Other countries are making similar moves to lure key EV players. Canadian Prime Minister Justin Trudeau’s government has promised Volkswagen AG financial assistance of about $10 billion to build a new battery plant in St. Thomas, Ontario, about a two-hour drive from Detroit. Most of the money is to be paid as a direct subsidy of the facility’s production over a decade. Trudeau’s ministers are negotiating with Stellantis NV on a similar deal that may cost the government even more.

A photo of white buildings being constructed. There are construction cranes at work in the picture lifting materials up toward the construction.
Ford and SK On’s BlueOval City under construction in Stanton, Tennessee. Photographer: Houston Cofield/Bloomberg

The US government is now spreading bets out across the EV and battery industries, spurred by the IRA and additional funding passed last year in the CHIPS Act. Ford’s latest $9.2 billion borrowing comes after the LPO gave a $2.5 billion loan to Ultium Cells, a joint venture between GM and South Korea’s LG late last year. Tesla is also poised to earn billions in production tax credits each year under the IRA, a number that will climb as it pumps out more batteries. Separately, the Biden administration has said that Tesla could be eligible for billions of dollars in subsidies if it opens up its charging stations to non-Tesla vehicles, something the company has started doing.

More recently, Shah’s LPO team has also made conditional loan commitments for battery recycling and lithium refining projects.

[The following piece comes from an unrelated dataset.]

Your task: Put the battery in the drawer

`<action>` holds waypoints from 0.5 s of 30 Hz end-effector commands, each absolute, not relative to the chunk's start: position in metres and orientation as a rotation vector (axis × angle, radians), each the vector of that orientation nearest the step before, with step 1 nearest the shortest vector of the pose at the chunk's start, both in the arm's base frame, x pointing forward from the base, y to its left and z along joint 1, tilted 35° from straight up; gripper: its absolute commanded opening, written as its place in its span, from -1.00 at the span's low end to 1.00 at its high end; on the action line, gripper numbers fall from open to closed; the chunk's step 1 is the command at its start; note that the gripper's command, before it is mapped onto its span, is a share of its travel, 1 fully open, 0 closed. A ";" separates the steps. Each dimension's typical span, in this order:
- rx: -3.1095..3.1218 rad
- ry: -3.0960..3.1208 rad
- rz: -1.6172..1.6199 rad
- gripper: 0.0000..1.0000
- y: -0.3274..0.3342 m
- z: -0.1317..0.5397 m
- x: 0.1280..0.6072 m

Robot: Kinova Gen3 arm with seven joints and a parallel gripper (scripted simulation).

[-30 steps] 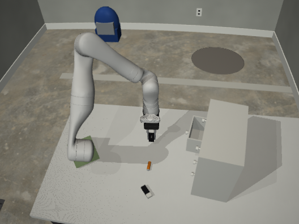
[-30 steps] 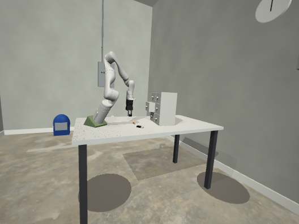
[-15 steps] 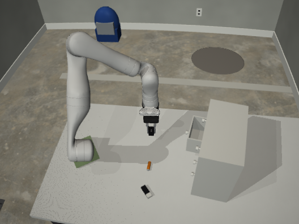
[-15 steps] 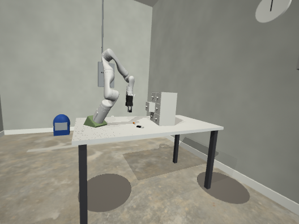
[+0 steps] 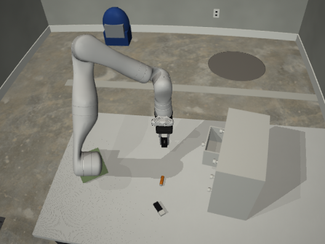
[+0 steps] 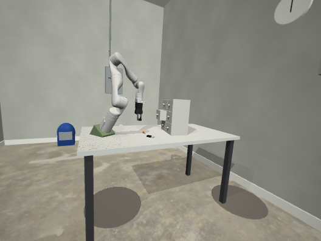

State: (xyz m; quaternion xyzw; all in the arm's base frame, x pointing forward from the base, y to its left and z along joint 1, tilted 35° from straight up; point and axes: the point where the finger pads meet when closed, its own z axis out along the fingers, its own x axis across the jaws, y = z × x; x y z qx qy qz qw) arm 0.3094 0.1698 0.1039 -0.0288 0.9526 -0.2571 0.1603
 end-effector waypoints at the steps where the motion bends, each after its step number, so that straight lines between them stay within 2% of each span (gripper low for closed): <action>1: -0.074 2.719 -0.731 0.02 0.170 0.104 0.310; 15: 0.069 2.700 -0.701 0.02 0.168 0.107 0.314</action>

In some cases, the conditions are tied to ensuring that the technology works at scale as claimed, while in other cases it’s more about paperwork to ensure a company’s finances are in order. The new Ford loan is conditional on paperwork.

It comes on top of a hefty subsidy package from the state of Tennessee. BlueOval won incentives worth at least $2.4 billion from the state in 2021 to support its factories. That figure, which excludes an electricity subsidy provided by the Tennessee Valley Authority, amounted to about $414,000 per job, according to data compiled by Bloomberg. Kentucky will likewise provide at least $250 million in forgivable loans and $36 million in training funds for the two BlueOval factories under construction. (The full value of the incentive package from Kentucky has not been disclosed.)

The combined package is going to be a big boost for Ford, which expects to lose $3 billion on its EV business this year. The company has said that it will turn things around and is aiming for an 8% profit before taxes and interest from the EV business by the end of 2026.

Despite Shah’s upbeat talk about bipartisan support, it’s likely that LPO’s lending will continue to face criticism as government handouts for profit-making private companies that make costly products. In the global context of electrification in the auto industry, however, analysts see the sums deployed by the US as relatively modest. That’s certainly true compared to China. And it doesn’t even include additional support needed to build out charging infrastructure.

“To make EVs affordable enough, you’re going to need some level of government support,” says Kennedy of CSIS. “You can debate how large those incentives need to be.”